Find "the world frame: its" and "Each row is" in the records below. Copy the lines holding them and every line between, exactly, and no others.
- Opening Delimiter -
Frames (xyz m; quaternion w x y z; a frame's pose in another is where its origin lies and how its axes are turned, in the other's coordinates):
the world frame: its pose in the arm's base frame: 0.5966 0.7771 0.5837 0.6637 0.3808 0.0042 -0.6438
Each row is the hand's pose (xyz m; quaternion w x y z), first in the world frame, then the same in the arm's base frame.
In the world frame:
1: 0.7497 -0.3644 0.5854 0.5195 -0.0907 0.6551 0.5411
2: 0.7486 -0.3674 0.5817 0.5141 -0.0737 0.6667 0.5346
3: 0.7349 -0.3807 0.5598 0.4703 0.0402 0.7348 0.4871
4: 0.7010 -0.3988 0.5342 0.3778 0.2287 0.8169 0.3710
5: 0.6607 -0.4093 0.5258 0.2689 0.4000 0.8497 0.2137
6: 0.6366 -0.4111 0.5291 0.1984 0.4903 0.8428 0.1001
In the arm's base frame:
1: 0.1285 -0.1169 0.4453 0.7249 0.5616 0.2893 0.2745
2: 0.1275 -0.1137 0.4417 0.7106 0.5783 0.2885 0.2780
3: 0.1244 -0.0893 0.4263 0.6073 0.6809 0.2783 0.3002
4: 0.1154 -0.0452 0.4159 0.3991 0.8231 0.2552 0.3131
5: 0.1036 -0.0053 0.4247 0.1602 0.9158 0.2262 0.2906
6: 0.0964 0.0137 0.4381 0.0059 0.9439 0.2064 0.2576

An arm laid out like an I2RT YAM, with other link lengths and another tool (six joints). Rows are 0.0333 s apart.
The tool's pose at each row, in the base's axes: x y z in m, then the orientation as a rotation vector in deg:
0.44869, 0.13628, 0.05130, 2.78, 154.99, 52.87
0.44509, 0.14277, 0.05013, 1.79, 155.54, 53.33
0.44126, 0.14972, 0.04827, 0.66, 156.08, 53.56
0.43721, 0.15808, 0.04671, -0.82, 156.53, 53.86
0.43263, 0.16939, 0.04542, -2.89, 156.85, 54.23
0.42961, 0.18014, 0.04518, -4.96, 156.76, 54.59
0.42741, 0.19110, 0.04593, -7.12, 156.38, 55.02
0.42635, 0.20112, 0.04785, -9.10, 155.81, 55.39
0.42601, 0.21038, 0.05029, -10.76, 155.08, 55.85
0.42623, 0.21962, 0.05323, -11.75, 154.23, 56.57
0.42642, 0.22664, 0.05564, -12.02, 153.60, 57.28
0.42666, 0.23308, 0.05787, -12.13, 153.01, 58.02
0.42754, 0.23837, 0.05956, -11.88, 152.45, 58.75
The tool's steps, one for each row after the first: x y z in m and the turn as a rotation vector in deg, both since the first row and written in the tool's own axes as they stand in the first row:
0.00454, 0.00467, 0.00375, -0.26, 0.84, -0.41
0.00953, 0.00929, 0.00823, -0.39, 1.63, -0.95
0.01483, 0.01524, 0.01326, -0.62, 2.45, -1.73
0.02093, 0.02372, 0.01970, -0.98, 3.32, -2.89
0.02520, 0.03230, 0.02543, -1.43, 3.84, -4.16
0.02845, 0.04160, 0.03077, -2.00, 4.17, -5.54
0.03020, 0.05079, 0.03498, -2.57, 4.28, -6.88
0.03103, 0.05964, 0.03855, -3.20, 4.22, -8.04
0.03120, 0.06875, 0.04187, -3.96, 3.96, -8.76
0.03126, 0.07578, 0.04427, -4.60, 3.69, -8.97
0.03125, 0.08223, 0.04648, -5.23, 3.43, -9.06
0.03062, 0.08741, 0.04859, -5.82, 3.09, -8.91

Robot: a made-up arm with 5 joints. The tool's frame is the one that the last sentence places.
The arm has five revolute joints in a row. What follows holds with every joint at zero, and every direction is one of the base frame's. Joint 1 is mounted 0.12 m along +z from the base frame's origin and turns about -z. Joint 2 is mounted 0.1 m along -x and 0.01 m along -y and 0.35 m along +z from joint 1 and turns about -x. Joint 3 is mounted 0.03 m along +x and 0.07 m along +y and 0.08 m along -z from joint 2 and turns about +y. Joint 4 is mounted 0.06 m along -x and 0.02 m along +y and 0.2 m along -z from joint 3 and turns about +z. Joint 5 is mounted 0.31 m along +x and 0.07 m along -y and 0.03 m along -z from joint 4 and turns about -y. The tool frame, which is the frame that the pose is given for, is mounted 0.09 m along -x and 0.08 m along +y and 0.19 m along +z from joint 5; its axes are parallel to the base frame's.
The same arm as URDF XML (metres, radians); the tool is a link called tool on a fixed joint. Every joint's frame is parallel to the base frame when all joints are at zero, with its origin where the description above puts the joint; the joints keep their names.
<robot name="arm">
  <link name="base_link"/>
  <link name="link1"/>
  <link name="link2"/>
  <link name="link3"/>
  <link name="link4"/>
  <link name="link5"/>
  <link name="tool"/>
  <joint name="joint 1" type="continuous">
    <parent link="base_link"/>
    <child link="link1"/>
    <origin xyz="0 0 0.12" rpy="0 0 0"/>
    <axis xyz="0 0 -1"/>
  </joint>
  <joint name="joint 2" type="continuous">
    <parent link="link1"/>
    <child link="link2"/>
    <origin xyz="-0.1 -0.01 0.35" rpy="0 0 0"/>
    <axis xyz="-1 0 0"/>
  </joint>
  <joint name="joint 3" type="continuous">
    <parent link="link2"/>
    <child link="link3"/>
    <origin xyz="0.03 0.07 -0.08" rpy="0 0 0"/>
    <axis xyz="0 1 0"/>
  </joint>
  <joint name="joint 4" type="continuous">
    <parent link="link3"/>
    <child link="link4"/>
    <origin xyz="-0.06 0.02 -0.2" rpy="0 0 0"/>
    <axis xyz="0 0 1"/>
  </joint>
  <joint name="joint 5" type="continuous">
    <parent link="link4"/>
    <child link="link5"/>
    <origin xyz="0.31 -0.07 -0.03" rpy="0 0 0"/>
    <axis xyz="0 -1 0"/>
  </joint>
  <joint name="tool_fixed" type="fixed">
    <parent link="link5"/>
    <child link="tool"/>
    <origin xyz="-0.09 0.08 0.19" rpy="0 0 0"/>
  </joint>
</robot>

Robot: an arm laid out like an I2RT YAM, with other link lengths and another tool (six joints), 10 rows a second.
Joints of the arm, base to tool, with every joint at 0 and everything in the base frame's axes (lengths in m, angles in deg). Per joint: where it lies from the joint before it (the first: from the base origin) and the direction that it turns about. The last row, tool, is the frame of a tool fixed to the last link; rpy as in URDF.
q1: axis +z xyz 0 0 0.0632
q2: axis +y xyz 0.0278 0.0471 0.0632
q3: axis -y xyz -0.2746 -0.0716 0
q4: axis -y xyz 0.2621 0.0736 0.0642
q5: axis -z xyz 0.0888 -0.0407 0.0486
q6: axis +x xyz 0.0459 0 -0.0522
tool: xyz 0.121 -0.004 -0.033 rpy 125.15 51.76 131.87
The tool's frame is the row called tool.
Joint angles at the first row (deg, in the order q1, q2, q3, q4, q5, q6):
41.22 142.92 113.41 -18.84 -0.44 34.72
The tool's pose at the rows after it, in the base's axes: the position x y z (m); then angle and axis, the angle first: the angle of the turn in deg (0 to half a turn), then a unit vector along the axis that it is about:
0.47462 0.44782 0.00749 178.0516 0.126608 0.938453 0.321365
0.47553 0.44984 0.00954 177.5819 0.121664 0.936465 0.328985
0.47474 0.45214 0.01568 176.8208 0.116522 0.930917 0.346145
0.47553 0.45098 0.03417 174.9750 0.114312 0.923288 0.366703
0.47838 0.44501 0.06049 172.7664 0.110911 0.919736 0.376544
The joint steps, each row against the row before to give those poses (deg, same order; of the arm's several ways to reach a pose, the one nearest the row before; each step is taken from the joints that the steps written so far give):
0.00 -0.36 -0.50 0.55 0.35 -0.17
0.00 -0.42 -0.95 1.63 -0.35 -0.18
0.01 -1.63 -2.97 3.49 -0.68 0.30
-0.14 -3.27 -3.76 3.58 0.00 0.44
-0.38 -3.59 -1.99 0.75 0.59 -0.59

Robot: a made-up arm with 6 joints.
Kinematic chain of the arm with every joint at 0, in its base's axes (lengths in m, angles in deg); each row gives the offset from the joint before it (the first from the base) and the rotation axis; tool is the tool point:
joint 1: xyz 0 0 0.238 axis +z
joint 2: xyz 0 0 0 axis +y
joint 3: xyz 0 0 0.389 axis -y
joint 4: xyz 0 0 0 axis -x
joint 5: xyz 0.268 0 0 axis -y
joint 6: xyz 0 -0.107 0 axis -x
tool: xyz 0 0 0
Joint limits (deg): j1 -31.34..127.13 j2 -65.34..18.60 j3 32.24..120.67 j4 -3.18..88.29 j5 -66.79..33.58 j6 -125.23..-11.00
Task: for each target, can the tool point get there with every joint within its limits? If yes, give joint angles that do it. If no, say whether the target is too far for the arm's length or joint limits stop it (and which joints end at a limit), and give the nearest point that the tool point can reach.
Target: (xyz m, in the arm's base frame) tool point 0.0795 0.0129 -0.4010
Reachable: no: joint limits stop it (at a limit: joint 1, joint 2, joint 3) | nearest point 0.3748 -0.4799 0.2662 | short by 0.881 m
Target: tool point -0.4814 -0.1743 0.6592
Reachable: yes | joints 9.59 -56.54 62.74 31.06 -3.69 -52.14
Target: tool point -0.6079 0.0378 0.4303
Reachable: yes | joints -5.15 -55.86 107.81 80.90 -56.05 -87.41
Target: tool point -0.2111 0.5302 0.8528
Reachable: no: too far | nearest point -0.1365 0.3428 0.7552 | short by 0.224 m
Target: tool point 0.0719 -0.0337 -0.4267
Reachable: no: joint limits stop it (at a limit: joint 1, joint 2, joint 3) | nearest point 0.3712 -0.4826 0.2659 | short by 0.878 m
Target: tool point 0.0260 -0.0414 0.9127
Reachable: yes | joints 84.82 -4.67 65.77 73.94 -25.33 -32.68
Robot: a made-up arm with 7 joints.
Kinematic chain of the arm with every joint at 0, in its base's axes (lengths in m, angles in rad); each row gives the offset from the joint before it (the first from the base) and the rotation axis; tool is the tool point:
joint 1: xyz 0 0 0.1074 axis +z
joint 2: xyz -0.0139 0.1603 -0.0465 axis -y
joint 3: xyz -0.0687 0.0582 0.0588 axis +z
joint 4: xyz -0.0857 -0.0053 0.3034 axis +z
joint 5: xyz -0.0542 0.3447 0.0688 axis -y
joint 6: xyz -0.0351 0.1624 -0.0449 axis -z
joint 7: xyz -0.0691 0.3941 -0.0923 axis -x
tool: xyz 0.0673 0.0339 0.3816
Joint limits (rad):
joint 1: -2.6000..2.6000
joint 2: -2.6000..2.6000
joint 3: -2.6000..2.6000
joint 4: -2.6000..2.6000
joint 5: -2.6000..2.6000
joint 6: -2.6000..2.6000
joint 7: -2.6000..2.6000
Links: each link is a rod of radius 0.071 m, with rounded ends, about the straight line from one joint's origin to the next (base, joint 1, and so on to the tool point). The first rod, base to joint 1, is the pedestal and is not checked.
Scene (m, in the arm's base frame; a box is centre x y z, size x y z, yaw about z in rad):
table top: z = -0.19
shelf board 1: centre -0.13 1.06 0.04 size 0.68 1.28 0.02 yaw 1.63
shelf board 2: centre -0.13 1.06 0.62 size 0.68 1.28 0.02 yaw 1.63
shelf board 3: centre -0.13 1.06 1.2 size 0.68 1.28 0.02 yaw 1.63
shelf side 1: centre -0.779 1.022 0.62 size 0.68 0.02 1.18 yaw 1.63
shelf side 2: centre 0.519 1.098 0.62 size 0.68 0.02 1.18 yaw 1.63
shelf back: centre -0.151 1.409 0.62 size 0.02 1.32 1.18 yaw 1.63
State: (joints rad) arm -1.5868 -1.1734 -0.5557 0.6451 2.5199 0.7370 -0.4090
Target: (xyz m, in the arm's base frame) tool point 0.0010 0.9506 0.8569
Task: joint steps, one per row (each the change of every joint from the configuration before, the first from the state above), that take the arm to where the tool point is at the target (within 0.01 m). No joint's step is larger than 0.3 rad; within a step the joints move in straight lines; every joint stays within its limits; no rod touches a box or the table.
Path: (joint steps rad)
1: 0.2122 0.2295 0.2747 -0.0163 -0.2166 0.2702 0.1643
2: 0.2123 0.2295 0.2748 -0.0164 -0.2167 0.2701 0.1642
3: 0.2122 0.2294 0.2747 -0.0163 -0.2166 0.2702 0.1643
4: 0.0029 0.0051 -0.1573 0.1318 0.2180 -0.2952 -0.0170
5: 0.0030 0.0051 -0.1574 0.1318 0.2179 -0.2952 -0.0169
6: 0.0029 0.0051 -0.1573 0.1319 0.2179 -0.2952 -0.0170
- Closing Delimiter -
**ANSWER SPACE**
the world frame: its pose in the arm's base frame: 0.5966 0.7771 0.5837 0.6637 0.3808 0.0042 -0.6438
Each row is the hand's pose (xyz m; quaternion w x y z), first in the world frame, then the same in the arm's base frame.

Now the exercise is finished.